# I need YOUR input! Alice Cooper themed L-O-R show...



## brandywine1974 (Sep 10, 2005)

I love Alice Cooper. 

Feed My Frankenstein always gets me in a Halloween state of mind. 

And the songs from his Along Came a Spider cd tell a story about a serial killer some of them have some definite creep factor.


----------



## kprimm (Apr 3, 2009)

Alice is the man.
how about:
I love the dead
Sick things
The black widow
This house is haunted
Hands of death
cold ethyl
Prince of darkness


----------



## Pumpkinhead625 (Oct 12, 2009)

The essential Alice Cooper Halloween songs. Hmmmm.....

"Welcome To My Nightmare"- this is a given

If you're gonna use "Steven", you HAVE TO use all three:
"Years Ago","Steven", and "The Awakening"- this is a trilogy and should be used as so.

Some others I would suggest:
"Feed My Frankenstein"-not sure which album this is from, but I got it from the "Wayne's World" soundtrack
"Millie And Billie"- a song from "From The Inside"-kind of upbeat with dark overtones. I particularly like the sound of a power saw at the end.
"Zombie Dance"- from his album "Dirty Diamonds"-this is DEFINITELY a Halloween song.
And, of course, his latest, "Keepin' Halloween Alive"
View attachment 10163


View attachment 10164


----------



## scarychery (Nov 22, 2006)

How about "Tag, you're it" from his Zipper Catches Skin album?


----------



## Badger (Feb 5, 2008)

How about _Poison_ or _House of Pain_?


----------



## Badger (Feb 5, 2008)

One other thing, have you checked to make sure it's legal to use these songs in a for-profit venture? As a booker for a music club, I have to deal with licensing issues from time to time. 
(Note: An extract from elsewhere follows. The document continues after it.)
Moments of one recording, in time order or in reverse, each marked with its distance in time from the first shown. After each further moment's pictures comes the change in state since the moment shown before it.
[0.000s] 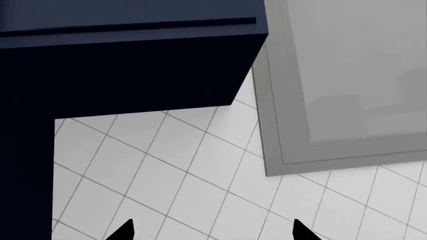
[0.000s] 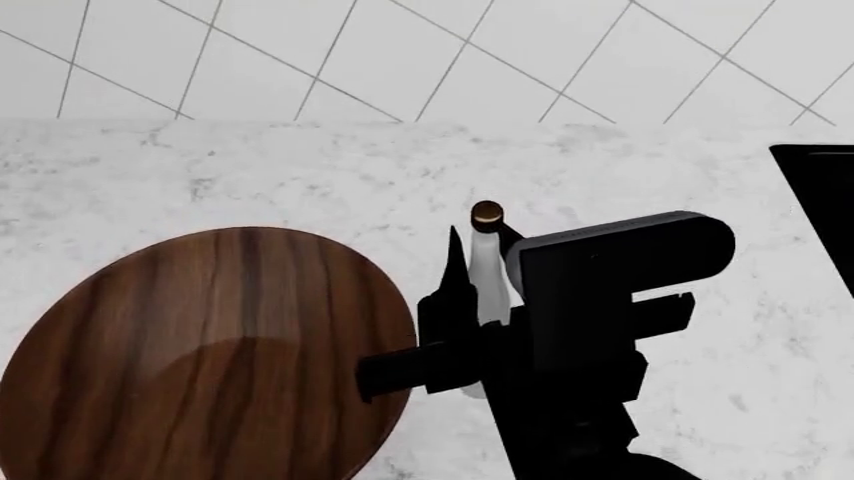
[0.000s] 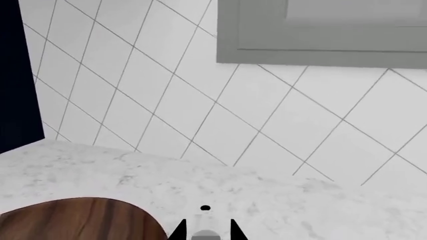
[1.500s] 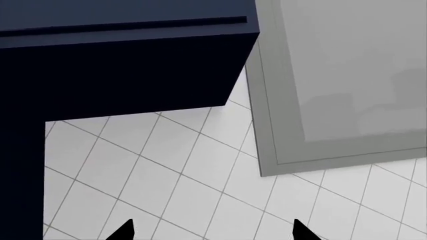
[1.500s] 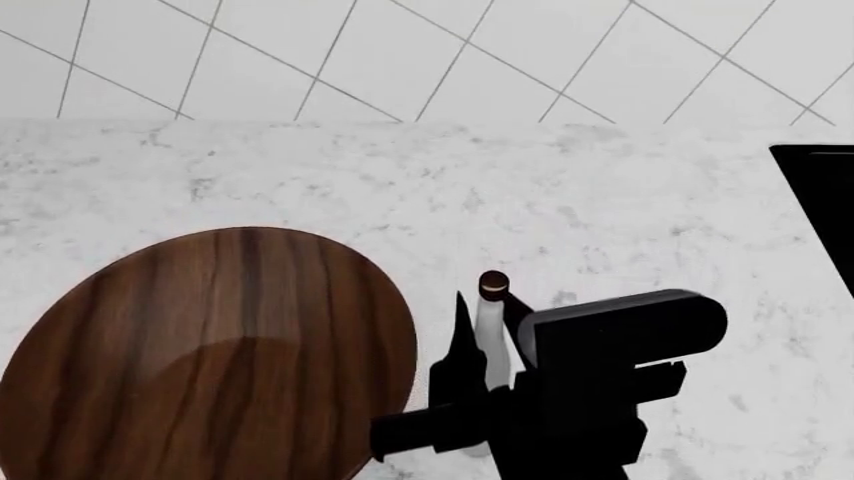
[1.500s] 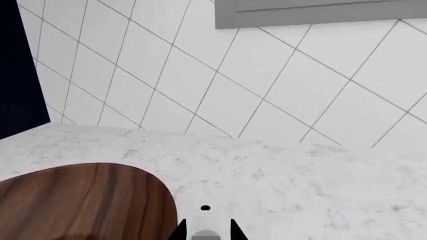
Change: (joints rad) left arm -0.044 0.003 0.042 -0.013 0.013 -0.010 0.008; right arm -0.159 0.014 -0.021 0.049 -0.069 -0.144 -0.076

You may want to check with an attorney to make sure it's all nice and legal to use copyrighted songs. I'd hate for you to get shut down or fined.


----------



## jimmy fish (Mar 22, 2010)

zipper catches skin? Hell just that title alone is terrifying!


----------



## ServantofTwilight (Apr 4, 2010)

I don't know which album it was on or it may only be on the soundtrack but back in 86 he did the theme song for Friday the 13th part 6 called, I believe, " He's back( The man behind the mask )".


----------